During the early years in my career, I had always used XSLT for transformation purposes. Recently I have seen that a lot of applications and products are using XQuery for transformations. For e.g. BEA Aqualogic ESB and Apache Service Mix both use XQuery for message transformation capabilities.
Although XSLT is more powerful than XQuery for transformations, it is much simpler to learn XQuery. I remember the tough learning curve I had to go through when learning XSL, but I could grasp XQuery basics in a couple of hours. Both XSLT and XQuery use XPath for quering XML.
Found this interesting discussion on O'Reilly site that compares the two technologies. David P. in the discussion shares some interesting views on the design philosophy behind the two technologies - XQuery is a MUST UNDERSTAND language where as XSLT is a MAY UNDERSTAND language, i.e. it is more adaptive and template driven. XSLT is untyped; conversions between nodes and strings and numbers are handled pretty much transparently. XQuery is a typed language which uses the types defined by XML Schema. XQuery will complain when it gets input that isn't of the appropriate type.

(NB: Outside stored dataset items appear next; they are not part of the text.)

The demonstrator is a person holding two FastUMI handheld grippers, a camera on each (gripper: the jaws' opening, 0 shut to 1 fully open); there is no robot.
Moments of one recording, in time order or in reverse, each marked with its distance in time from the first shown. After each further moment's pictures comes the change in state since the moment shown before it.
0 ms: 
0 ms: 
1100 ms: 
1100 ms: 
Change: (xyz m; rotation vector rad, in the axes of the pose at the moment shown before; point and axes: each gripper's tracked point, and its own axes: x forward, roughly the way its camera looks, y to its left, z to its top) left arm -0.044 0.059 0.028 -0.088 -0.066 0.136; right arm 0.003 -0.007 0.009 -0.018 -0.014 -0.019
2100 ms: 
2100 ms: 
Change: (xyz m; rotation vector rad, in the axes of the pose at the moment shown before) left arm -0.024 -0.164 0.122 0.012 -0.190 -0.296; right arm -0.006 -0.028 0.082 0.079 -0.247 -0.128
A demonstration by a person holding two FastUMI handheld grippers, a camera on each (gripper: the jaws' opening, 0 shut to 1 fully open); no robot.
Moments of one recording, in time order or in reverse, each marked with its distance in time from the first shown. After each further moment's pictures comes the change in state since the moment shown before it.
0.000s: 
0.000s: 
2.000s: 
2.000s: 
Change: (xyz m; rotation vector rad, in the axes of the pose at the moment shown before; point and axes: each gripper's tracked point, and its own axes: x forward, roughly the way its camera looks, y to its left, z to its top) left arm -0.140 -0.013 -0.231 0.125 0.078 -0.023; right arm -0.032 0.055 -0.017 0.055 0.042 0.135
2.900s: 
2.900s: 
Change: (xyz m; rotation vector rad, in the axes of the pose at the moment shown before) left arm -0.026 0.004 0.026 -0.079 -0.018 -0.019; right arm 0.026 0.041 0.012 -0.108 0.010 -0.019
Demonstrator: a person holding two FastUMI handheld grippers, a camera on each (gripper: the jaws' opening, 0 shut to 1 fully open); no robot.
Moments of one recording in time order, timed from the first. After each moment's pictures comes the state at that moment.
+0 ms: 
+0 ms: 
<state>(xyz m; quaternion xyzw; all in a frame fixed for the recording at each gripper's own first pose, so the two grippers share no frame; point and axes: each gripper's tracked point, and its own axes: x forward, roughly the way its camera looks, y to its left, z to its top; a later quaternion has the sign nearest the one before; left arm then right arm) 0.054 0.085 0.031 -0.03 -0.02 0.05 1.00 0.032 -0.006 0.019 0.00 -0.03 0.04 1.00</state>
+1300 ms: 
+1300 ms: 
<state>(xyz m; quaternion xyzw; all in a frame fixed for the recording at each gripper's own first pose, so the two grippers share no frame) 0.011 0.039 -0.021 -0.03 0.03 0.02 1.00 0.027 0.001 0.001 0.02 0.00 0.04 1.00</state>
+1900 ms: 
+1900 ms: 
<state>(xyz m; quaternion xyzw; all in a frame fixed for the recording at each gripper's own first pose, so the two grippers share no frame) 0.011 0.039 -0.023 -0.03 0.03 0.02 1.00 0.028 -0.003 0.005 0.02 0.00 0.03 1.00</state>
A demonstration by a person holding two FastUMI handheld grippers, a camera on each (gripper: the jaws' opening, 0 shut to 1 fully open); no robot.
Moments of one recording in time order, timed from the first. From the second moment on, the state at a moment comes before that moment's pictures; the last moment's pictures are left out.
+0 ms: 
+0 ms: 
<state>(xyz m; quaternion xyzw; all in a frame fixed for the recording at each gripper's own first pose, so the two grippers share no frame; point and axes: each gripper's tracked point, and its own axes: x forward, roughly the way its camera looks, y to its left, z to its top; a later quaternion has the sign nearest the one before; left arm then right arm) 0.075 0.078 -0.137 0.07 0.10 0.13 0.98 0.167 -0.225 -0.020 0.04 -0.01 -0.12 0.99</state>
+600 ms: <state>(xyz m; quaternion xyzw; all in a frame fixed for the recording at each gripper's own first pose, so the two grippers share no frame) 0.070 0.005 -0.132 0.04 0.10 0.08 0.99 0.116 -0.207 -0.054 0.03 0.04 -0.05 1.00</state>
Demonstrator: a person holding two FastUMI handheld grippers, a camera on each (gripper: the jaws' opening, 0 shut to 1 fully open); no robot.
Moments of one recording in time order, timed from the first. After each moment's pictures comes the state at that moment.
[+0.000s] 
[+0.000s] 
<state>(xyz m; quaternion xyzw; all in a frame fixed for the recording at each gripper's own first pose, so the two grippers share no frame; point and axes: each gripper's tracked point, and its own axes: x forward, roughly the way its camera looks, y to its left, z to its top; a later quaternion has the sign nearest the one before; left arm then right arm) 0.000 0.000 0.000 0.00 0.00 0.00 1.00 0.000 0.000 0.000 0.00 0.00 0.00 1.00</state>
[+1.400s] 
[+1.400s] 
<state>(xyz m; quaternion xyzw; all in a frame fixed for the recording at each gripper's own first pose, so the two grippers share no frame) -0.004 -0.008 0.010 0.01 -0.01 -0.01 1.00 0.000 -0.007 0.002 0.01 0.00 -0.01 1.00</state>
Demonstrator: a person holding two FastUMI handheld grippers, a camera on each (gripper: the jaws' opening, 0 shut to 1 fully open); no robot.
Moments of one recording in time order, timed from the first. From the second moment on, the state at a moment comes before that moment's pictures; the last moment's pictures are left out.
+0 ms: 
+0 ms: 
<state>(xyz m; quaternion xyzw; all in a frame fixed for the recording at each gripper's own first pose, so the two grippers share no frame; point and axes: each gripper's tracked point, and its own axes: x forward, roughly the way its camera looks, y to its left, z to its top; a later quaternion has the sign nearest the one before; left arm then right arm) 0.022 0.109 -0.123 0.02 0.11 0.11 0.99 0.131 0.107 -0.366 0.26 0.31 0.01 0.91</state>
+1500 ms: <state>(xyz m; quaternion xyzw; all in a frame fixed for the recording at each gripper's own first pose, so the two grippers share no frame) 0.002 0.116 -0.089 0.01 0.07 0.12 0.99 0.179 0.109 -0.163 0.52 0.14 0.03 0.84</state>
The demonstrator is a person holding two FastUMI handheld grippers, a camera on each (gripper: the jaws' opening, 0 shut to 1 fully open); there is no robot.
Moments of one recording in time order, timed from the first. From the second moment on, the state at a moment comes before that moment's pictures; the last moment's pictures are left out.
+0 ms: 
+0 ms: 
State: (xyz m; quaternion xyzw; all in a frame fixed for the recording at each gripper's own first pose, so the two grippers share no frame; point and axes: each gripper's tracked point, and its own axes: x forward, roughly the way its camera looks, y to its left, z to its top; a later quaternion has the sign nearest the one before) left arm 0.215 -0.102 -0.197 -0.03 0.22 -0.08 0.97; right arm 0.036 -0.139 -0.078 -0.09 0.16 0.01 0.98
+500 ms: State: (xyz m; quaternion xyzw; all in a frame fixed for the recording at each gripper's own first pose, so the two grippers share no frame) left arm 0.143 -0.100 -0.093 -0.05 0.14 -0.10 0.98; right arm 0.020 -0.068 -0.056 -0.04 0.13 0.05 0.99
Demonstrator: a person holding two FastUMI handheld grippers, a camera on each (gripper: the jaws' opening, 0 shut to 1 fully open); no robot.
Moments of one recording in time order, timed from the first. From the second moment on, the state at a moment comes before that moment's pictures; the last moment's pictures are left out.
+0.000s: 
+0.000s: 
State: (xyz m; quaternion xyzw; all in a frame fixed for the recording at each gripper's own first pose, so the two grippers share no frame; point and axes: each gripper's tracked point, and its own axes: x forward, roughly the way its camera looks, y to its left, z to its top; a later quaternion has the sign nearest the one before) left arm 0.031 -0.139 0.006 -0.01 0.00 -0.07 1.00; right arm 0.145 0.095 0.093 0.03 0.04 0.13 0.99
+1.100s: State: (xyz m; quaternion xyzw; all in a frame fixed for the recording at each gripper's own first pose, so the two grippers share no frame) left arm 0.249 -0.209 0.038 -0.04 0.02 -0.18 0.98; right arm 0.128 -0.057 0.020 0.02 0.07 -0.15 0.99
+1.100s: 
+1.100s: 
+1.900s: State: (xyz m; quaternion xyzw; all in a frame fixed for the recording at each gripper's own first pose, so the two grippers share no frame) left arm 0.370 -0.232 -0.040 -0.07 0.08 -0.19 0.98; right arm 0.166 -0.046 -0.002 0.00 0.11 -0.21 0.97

XQuery is better for highly-structured data, XSLT for loosely-structured documents.
We were building a transformation engine to convert between the various ACORD formats. The Acord committee has ensured that any new version of ACORD only 'adds' new elements to the current schema. No elements are deleted or the schema changed for backwards compatibility.
Hence for these transformations, XQuery fitted the bill. We also did not have to create a Canonical Data Model as direct transfortions were possible due to the above mentioned restriction. Hence if the tool supported 15 ACORD versions, only 15 XQuery files were required.